▸ STORED DATA
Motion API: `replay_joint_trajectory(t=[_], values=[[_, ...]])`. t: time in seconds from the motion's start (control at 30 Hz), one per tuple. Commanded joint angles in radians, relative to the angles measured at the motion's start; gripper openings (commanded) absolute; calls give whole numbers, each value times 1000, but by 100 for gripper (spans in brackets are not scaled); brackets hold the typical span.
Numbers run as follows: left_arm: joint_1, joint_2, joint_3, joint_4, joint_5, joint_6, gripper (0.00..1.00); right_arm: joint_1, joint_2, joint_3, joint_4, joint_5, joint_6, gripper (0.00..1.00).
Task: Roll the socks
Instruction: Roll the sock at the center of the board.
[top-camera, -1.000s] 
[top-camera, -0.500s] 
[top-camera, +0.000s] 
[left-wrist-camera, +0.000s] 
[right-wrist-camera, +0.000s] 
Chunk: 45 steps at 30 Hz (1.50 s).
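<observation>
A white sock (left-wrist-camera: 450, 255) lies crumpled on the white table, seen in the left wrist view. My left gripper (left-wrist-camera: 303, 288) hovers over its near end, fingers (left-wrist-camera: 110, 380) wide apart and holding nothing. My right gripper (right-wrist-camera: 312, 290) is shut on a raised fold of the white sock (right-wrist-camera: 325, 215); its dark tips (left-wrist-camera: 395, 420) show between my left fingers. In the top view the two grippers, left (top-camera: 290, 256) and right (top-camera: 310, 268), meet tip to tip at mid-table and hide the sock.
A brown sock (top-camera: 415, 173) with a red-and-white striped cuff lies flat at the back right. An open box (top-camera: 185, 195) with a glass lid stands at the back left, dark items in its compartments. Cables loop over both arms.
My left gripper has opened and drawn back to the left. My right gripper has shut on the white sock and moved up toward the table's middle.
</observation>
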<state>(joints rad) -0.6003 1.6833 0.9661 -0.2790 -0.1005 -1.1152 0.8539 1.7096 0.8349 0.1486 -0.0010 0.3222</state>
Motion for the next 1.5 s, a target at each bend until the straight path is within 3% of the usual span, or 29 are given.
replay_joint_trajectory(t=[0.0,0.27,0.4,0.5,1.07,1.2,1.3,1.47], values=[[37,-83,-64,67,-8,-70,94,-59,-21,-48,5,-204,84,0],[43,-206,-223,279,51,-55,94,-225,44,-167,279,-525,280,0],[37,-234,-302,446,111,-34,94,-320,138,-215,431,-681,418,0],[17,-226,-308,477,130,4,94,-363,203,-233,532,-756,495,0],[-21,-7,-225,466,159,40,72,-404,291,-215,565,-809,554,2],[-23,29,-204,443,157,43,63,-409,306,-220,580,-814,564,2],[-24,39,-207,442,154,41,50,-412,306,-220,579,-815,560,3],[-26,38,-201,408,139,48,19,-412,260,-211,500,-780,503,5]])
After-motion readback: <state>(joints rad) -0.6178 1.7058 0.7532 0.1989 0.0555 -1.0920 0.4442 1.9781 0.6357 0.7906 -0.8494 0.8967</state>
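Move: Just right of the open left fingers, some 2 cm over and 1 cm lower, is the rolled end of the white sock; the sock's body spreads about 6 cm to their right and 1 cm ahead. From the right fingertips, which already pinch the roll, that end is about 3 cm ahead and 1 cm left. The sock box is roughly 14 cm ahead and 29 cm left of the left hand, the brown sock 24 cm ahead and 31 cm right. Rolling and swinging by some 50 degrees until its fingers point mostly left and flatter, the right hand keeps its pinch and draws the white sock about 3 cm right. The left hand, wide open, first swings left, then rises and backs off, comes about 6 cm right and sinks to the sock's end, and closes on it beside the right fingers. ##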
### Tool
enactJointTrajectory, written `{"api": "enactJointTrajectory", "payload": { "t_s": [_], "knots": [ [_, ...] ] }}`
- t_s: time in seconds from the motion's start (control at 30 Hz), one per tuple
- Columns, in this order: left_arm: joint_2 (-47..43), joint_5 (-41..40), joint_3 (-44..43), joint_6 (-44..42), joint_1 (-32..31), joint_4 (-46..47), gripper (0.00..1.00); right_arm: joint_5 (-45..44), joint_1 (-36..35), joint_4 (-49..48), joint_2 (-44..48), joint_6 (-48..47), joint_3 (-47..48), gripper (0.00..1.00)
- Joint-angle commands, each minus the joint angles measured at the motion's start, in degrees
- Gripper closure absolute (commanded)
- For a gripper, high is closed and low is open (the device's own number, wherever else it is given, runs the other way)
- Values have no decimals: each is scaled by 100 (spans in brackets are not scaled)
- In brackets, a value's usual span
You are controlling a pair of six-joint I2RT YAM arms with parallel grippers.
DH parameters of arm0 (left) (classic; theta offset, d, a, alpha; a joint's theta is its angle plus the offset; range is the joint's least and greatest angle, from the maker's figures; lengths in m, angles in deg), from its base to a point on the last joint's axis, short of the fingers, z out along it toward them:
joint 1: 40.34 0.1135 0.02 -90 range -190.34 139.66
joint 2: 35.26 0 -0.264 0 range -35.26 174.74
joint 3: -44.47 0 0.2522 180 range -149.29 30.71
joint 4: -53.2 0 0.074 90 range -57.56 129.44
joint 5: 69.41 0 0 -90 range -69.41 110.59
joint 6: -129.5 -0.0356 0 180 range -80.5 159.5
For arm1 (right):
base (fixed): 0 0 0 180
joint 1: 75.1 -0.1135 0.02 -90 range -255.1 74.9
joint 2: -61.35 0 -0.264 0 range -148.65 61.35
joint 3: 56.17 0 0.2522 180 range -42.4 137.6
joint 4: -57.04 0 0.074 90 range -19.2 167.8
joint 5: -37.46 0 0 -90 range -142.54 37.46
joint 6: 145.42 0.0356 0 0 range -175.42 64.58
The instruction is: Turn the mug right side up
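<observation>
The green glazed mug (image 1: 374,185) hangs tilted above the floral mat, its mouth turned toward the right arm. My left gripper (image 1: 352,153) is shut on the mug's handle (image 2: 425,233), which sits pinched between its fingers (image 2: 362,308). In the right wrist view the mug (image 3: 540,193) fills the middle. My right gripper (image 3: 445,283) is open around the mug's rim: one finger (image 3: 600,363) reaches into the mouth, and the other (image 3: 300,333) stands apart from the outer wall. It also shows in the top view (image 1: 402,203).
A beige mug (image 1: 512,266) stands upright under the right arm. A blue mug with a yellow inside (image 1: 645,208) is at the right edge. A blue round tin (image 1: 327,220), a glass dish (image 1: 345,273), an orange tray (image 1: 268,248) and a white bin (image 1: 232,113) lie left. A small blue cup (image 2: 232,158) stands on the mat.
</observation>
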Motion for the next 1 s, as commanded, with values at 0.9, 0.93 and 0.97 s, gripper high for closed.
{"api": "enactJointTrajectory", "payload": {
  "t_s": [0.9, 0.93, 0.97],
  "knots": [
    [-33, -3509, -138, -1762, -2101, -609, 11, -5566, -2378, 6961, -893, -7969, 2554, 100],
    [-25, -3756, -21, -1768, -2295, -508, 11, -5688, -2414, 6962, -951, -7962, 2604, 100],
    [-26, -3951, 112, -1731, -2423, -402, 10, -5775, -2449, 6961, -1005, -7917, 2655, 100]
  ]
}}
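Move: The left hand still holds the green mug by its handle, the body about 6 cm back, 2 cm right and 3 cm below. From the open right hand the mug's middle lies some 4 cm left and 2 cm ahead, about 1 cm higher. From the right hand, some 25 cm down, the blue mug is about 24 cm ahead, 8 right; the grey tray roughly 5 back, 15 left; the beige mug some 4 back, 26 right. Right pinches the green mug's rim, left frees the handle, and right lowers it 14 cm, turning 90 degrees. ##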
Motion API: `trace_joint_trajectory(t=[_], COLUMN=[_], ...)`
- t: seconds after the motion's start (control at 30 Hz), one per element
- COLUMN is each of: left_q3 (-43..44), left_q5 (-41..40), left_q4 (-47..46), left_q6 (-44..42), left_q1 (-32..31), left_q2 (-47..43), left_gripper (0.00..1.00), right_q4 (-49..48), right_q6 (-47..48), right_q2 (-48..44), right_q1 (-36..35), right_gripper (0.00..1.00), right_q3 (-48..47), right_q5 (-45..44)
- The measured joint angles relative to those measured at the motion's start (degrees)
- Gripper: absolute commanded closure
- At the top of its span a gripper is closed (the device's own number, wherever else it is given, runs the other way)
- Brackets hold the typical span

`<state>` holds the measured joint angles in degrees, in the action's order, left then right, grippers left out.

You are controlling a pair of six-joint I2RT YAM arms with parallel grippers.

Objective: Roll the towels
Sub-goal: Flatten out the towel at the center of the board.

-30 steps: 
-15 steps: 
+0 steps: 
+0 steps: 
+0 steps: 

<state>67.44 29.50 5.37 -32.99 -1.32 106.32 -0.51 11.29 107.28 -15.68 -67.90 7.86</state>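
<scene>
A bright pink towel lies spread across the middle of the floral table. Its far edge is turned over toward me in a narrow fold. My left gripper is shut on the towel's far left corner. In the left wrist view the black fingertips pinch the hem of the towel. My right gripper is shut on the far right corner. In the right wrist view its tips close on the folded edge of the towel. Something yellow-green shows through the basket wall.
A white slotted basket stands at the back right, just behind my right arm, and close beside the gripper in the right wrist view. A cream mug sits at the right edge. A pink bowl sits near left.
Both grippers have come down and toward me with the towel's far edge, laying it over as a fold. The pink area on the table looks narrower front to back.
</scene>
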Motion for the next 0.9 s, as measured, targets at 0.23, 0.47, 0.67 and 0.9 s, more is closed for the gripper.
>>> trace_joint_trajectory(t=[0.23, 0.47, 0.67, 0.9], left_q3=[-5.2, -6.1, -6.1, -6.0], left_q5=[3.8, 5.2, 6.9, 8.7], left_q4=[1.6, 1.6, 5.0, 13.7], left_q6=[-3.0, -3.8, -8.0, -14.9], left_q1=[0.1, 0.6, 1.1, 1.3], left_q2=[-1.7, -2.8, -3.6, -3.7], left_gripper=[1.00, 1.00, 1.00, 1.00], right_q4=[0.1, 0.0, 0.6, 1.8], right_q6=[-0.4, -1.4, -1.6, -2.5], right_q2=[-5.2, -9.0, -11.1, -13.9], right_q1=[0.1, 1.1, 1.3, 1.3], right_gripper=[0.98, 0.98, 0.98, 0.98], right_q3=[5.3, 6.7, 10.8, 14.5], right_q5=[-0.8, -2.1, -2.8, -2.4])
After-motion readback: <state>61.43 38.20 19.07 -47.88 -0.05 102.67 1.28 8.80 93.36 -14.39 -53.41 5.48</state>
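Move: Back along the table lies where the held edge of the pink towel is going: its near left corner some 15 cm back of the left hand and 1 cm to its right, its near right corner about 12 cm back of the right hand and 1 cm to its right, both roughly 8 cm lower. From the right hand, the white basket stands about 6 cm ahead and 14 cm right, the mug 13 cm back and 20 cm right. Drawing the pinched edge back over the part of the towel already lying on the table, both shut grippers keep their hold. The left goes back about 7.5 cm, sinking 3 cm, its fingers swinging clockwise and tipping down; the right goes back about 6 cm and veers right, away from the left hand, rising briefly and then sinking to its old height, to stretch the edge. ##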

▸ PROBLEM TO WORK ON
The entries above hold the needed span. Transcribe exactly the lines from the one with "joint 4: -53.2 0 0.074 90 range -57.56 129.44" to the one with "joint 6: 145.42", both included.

▸ RESULT
joint 4: -53.2 0 0.074 90 range -57.56 129.44
joint 5: 69.41 0 0 -90 range -69.41 110.59
joint 6: -129.5 -0.0356 0 180 range -80.5 159.5
For arm1 (right):
base (fixed): 0 0 0 180
joint 1: 75.1 -0.1135 0.02 -90 range -255.1 74.9
joint 2: -61.35 0 -0.264 0 range -148.65 61.35
joint 3: 56.17 0 0.2522 180 range -42.4 137.6
joint 4: -57.04 0 0.074 90 range -19.2 167.8
joint 5: -37.46 0 0 -90 range -142.54 37.46
joint 6: 145.42 0.0356 0 0 range -175.42 64.58

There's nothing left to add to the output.